__WHAT THIS TASK INVOLVES__:
Below are records; quote them exactly from the first line through the line that contains "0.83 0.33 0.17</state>".

----------

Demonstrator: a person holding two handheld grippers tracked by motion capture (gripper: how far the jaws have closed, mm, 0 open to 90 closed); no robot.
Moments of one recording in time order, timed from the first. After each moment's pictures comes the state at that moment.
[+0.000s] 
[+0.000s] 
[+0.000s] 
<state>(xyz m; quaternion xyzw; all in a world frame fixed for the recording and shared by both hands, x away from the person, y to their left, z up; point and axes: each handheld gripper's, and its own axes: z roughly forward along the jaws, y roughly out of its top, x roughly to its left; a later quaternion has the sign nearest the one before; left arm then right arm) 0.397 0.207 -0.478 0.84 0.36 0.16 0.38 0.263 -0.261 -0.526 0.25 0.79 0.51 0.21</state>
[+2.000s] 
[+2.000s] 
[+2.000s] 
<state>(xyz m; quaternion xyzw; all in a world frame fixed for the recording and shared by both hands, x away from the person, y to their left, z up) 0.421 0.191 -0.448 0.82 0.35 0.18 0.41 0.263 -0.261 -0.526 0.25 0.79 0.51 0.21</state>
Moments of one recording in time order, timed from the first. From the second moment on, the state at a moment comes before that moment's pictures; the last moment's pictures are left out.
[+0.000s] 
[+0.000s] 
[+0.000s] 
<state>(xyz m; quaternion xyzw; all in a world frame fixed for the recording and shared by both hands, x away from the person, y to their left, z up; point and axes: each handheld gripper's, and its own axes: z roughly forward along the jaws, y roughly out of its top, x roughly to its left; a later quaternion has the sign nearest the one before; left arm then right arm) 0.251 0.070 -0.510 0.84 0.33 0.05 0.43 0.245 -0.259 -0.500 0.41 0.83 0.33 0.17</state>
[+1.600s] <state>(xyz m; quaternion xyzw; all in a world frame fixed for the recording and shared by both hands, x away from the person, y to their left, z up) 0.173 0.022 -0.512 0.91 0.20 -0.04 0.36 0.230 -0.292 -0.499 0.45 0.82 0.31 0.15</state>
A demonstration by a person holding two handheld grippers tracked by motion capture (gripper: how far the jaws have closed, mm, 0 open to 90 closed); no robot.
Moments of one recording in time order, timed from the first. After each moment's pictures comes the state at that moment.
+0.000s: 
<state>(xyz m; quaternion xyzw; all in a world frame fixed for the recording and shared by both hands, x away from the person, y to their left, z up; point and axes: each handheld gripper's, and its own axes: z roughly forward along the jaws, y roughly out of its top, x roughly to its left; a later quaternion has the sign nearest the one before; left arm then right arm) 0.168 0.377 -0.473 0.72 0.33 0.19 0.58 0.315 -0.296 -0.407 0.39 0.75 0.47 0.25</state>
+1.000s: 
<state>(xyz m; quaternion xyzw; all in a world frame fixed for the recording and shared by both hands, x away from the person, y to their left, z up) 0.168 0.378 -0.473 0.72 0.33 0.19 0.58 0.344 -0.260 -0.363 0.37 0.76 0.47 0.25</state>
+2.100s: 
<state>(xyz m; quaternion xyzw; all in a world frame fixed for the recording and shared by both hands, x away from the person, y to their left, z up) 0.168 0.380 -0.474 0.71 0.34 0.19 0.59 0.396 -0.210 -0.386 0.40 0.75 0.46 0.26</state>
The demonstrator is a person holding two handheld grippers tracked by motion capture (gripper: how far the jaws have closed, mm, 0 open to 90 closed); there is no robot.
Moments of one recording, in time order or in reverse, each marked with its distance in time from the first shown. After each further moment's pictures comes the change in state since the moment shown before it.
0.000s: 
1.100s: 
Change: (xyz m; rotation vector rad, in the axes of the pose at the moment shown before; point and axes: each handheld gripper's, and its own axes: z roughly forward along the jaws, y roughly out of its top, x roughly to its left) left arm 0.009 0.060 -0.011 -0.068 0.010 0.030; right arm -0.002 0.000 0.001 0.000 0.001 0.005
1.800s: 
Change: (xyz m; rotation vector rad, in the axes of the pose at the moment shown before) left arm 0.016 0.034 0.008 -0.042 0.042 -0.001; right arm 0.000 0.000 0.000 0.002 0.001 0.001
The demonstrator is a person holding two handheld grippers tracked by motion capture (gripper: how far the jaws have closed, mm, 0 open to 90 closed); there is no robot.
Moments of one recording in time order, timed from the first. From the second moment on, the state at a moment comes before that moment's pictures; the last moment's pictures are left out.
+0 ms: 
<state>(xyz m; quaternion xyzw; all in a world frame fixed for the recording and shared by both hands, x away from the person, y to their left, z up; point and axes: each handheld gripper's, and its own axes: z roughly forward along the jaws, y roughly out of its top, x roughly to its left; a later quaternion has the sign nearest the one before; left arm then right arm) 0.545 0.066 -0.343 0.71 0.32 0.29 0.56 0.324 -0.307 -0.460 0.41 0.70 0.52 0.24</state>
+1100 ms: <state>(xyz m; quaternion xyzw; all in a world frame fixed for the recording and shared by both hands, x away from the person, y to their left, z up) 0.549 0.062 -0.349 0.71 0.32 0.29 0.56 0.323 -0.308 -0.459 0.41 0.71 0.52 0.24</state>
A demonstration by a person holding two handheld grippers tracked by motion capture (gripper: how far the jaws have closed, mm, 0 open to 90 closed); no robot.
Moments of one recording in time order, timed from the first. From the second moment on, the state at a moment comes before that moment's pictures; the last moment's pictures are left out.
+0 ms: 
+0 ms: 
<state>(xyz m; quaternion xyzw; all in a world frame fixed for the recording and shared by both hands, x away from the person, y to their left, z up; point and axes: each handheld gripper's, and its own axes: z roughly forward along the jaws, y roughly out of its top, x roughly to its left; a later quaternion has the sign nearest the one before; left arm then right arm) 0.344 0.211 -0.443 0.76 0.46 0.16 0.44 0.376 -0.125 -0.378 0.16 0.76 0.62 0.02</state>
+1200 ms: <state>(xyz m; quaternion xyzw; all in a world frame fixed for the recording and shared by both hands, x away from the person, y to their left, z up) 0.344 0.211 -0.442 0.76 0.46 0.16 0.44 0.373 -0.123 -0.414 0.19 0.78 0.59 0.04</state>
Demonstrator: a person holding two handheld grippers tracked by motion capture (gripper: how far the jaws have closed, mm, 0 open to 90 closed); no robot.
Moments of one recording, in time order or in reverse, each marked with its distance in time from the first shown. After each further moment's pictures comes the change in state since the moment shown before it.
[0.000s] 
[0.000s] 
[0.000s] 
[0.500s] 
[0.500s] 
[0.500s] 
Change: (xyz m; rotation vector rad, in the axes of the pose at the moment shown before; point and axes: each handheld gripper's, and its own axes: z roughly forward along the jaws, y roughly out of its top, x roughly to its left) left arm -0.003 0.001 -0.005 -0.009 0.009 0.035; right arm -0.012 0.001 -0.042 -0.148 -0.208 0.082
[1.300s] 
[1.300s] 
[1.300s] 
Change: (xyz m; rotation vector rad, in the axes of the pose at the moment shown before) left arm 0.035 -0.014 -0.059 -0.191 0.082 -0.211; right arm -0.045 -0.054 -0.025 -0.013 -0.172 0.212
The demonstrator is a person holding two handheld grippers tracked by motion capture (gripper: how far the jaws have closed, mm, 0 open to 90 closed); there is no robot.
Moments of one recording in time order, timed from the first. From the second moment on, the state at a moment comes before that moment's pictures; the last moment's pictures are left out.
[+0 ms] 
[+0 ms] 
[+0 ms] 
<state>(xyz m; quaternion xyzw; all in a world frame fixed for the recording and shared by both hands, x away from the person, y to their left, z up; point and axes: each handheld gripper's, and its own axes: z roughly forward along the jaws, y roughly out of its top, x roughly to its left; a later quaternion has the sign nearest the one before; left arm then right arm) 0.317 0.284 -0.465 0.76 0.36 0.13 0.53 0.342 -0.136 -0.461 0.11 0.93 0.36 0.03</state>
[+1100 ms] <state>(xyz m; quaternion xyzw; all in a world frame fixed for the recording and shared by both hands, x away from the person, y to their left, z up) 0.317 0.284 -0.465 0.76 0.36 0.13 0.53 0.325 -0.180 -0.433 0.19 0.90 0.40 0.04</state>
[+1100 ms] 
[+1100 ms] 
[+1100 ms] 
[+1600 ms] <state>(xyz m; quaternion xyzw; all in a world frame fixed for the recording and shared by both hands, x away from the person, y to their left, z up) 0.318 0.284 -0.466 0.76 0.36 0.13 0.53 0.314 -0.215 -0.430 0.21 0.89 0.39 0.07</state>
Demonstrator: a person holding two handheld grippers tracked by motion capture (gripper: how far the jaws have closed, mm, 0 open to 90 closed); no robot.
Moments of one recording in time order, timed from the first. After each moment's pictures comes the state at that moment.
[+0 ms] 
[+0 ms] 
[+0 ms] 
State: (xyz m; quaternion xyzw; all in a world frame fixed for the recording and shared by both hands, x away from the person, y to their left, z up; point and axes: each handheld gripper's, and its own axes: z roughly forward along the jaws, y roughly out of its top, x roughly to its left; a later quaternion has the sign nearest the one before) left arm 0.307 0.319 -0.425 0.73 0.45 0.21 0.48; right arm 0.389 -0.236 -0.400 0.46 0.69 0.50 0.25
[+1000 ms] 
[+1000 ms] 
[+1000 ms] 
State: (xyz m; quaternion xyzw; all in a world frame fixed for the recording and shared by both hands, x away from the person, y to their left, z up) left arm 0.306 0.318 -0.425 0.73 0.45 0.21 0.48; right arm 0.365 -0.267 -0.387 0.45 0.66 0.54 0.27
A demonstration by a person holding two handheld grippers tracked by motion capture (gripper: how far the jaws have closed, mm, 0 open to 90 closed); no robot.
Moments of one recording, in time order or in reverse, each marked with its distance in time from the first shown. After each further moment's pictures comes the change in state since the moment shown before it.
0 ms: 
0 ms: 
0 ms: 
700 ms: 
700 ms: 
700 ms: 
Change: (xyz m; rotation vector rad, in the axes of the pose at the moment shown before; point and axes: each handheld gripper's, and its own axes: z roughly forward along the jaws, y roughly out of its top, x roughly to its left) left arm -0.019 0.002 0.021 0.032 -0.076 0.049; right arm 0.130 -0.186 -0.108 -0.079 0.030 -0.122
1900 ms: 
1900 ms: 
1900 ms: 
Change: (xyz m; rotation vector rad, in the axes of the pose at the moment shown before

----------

__EXERCISE RESPONSE__:
Demonstrator: a person holding two handheld grippers tracked by motion capture (gripper: how far the jaws have closed, mm, 0 open to 90 closed); no robot.
Moments of one recording in time order, timed from the first. After each moment's pictures comes the state at that moment.
[+0.000s] 
[+0.000s] 
[+0.000s] 
<state>(xyz m; quaternion xyzw; all in a world frame fixed for the recording and shared by both hands, x away from the person, y to their left, z up; point and axes: each handheld gripper's, and its own axes: z roughly forward along the jaws, y roughly out of its top, x roughly to its left; a later quaternion has the sign nearest the one before; left arm then right arm) 0.397 0.207 -0.478 0.84 0.36 0.16 0.38 0.263 -0.261 -0.526 0.25 0.79 0.51 0.21</state>
[+2.000s] 
[+2.000s] 
[+2.000s] 
<state>(xyz m; quaternion xyzw; all in a world frame fixed for the recording and shared by both hands, x away from the person, y to their left, z up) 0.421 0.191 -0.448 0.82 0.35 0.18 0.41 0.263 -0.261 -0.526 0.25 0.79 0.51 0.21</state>
Moments of one recording in time order, timed from the first. From the second moment on, the state at a moment comes before that moment's pictures; the last moment's pictures are left out.
[+0.000s] 
[+0.000s] 
[+0.000s] 
<state>(xyz m; quaternion xyzw; all in a world frame fixed for the recording and shared by both hands, x away from the person, y to their left, z up; point and axes: each handheld gripper's, and its own axes: z roughly forward along the jaws, y roughly out of its top, x roughly to its left; a later quaternion has the sign nearest the one before; left arm then right arm) 0.251 0.070 -0.510 0.84 0.33 0.05 0.43 0.245 -0.259 -0.500 0.41 0.83 0.33 0.17</state>

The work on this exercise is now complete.